Ao menos 10 migrantes tentam fazer esse perigoso trajeto todos os dias. Amsa, da Algeria, é um deles. Ele tem a pele coberta de cicatrizes e ferimentos graves na mão esquerda, mas segue em frente, ansioso para chegar ao destino.
“Vivi em Bari por um tempo, não tinha casa, cheguei a Ventimiglia de trem e agora estou indo para Paris”, disse, falando uma mistura de francês, italiano e espanhol. “Espero conseguir um emprego lá e encontrar um lugar para morar. Não tenho medo de ser parado pelo exército ou pela polícia. É sábado, eles não trabalham hoje”.
Ele enfrenta a parte mais íngreme do percurso, segurando-se às cordas que voluntários amarraram nas árvores. Carrega apenas uma pequena bolsa e um suéter, a única bagagem de que precisa, pois precisa movimentar-se rapidamente.
Ao entardecer, um novo grupo de migrantes chega ao início da trilha. Várias crianças sudanesas descem correndo a primeira ladeira seguidas por Assan, um menino guineense que não fala inglês e, por isso, não consegue se comunicar com os companheiros de viagem e é deixado para trás. Ele veste uma camisa azul, calça laranja e carrega uma pequena mochila. Assan perdeu os amigos de vista e não sabe para onde ir. Corre como se estivesse sendo perseguido, sem saber que não há soldados ou policiais controlando o caminho antes da fronteira com a França. Ele procura sinais e símbolos em cada bifurcação para identificar a melhor forma de atravessar a passagem. Quando a noite se aproxima, as pedras no caminho começam a brilhar, indicando uma direção clara a seguir.
I came all the way from Lampedusa. I need to reach my brother in Marseille. I do not know the way, but I have to make it.
Fiz todo o trajeto desde Lampedusa. Preciso encontrar meu irmão em Marselha. Não sei o caminho, mas tenho que chegar lá.

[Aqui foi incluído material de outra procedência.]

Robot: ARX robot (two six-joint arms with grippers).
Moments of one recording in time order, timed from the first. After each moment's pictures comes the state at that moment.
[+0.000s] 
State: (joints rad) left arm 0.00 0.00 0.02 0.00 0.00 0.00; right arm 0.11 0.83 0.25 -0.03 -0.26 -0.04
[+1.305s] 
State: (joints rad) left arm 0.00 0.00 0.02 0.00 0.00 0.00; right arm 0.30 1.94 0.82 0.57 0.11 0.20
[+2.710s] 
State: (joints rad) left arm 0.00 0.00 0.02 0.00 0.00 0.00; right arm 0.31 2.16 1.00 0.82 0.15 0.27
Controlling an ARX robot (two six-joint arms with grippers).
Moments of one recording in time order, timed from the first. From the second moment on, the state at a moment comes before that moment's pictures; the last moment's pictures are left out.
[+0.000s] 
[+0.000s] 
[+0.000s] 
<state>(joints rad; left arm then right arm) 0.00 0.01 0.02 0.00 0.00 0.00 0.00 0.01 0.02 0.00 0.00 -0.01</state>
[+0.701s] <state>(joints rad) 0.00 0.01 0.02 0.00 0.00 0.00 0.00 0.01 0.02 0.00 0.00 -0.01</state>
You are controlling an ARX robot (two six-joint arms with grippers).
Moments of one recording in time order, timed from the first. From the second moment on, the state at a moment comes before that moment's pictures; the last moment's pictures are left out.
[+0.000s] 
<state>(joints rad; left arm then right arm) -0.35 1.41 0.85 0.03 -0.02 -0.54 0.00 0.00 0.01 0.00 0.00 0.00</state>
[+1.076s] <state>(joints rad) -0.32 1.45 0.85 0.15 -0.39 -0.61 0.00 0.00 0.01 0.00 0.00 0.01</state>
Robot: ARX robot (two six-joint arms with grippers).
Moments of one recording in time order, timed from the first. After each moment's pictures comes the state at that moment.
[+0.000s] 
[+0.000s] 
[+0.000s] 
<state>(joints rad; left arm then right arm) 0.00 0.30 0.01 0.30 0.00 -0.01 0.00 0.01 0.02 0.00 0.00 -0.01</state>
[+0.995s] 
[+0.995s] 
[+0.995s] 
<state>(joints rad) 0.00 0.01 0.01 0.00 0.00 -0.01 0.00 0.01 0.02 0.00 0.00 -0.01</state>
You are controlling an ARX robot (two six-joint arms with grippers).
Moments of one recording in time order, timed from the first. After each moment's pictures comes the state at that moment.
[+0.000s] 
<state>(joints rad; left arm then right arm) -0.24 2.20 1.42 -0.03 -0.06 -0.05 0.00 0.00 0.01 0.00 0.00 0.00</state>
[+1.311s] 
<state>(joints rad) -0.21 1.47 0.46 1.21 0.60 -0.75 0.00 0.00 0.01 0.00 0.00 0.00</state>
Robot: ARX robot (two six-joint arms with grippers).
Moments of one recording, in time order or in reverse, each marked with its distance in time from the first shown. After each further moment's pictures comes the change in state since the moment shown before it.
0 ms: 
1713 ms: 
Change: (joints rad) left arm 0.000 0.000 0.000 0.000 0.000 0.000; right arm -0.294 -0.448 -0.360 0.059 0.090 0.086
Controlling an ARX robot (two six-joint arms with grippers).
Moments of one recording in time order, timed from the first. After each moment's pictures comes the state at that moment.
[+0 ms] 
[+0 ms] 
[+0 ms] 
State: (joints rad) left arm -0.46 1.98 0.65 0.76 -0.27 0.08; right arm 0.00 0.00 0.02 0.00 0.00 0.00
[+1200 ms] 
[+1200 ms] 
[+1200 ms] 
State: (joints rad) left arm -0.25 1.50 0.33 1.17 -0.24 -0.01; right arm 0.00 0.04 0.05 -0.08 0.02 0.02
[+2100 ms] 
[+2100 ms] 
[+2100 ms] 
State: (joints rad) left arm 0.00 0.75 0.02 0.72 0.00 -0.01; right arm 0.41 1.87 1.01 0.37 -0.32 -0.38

Quando o caminho se alarga, Assan para repentinamente para trocar a calça por shorts pretos. “Assim, será mais difícil para os soldados me verem”, diz, e continua correndo, motivado por uma mistura de esperança e medo. Ele sabe que tem apenas duas opções: chegar a Marselha ou ser detido pela polícia francesa e mandado de volta à Itália, mas esse vislumbre de esperança é suficiente para que continue, sem pensar no cansaço e nas dificuldades da jornada. Ele tem certeza de que chegará ao outro lado. Não há nenhuma dúvida em sua mente.
Na Itália, há pelo menos sete passagens através dos Alpes para a França, todas rigorosamente controladas pelas autoridades francesas. Em Grimaldi, uma média de 150 migrantes tentam entrar na França diariamente, por meios legais e ilegais. Os que são pegos, são levados à delegacia de polícia de Menton, onde esperam a noite toda até serem mandados de volta à Itália pela manhã. Lá, são detidos pela polícia italiana, identificados e liberados. Para muitos, esse processo se tornou uma rotina dramática, pois têm de escolher entre serem rejeitados na fronteira, tentar entrar na França pagando um contrabandista ou atravessar a perigosa rota do Caminho da Morte. Não é possível entender o que passam, mas desistir não é uma opção. Por isso, são forçados a fazer uma escolha todos os dias.

Grafite com a inscrição em francês “A fronteira mata” em Ventimiglia, na Itália. Foto por Edoardo Marangon, usada sob permissão.
Nos muros de Ventimiglia, alguém escreveu em francês: “A fronteira mata”, uma mensagem perturbadora que esconde uma triste verdade. Atravessar o Caminho da Morte significa superar limites e desafiar a morte, mas para Assan e milhares como ele, também representa o único caminho para um possível futuro melhor, cheio de oportunidades. Uma perspectiva pela qual vale a pena arriscar tudo.